The verb φρονέυω means in general "to reflect," "to reason" or even "to think," but in this case it seems to allude rather to a process of understanding or awareness, which most people cannot put into action, directed at objects and phenomena of ordinary and daily experience, presumably precisely those that they would have the capacity to understand if, as indicated by fragment 1 [1 DK; 1 Marc.], they paid attention to listening and to the teaching of "reasoning," which precisely reveals "everything according to its nature and saying how it is"

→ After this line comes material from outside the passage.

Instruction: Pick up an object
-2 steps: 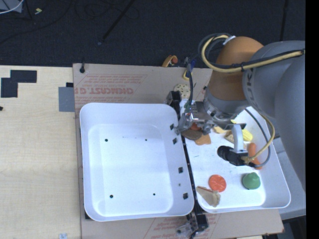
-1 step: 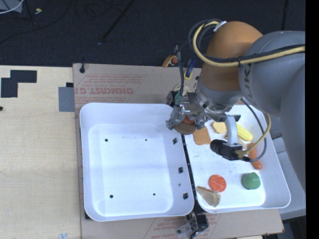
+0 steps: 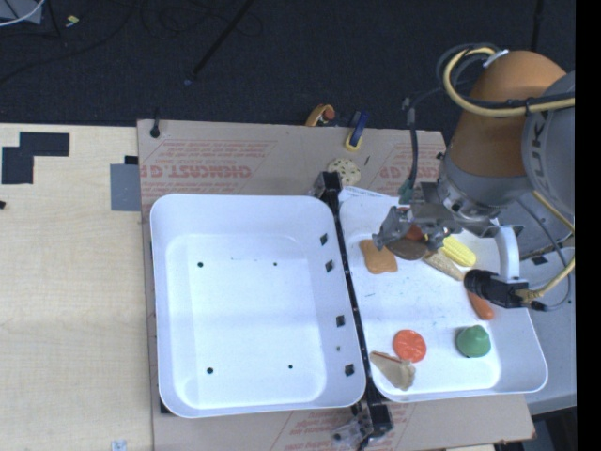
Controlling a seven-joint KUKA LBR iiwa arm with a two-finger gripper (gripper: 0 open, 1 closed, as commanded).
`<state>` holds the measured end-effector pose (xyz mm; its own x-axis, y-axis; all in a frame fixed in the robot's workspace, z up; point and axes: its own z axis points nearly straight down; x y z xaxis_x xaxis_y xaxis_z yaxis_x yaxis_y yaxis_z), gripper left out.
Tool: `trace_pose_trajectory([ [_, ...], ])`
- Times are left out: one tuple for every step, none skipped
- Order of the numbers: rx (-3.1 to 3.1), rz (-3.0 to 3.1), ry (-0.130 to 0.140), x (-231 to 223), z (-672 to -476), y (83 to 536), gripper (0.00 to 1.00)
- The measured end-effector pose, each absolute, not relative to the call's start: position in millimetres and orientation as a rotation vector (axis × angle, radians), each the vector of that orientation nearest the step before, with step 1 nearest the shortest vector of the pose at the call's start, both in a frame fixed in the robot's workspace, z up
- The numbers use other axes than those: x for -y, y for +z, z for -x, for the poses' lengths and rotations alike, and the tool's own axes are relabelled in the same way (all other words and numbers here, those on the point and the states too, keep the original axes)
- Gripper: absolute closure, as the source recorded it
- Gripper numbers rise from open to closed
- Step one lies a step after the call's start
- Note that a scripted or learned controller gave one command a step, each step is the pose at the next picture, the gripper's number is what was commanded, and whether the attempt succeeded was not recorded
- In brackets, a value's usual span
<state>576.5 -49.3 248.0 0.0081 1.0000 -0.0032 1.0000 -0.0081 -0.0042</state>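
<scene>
A tan scrap (image 3: pixel 394 369), red disc (image 3: pixel 409 346) and green ball (image 3: pixel 473 341) lie nearest in the right bin (image 3: pixel 526 369). Farther back, the pincer (image 3: pixel 406 236) hangs over a brown disc (image 3: pixel 409 249), beside an orange slab (image 3: pixel 379 258) and yellow corn (image 3: pixel 458 251); its grip I cannot tell. Cardboard (image 3: pixel 235 163) covers the pale surface (image 3: pixel 66 299).

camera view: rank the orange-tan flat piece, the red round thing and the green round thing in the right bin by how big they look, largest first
1. orange-tan flat piece, just left of the tool
2 and 3. red round thing and green round thing: they look about alike, so I won't rank them against each other.
</scene>
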Motion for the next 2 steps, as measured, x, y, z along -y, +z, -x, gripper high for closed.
trace_pose_trajectory([
  [2.211,2.221,0.013,89.7,-547.1,184.0,1.00],
  [2.227,2.219,-0.004,59.6,-624.9,197.1,1.00],
])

No, it is not possible to immerse oneself twice in the same river, yet for 2,500 years people continue to forget this simple evidence. This Heraclitean fragment, like others, comes from the Stromata of Clement of Alexandria and this provenance is nothing but the umpteenth sign of the intellectual strength of the Alexandrian fathers, who had to clash with dualist sects more or less Christianizing. These sects preached the ontological inferiority of a good part of human beings compared to the πνευµατικοi, the spiritual ones (https://ilchimicoscettico.blogspot.com/2021/01/divagazioni-antiche-tardo-antiche-etc.html). Which, when you think about it, mutatis mutandis, is one of the most widespread ideologies in this century: the instances aimed at depriving non-conformists of constitutional rights we have seen well and the infinite invective against functional or returning illiterates by those who "read" or "have an education". But in the Heraclitean fragment there is no talk of reading or studying: φρονέυω, precisely, which is quite another thing.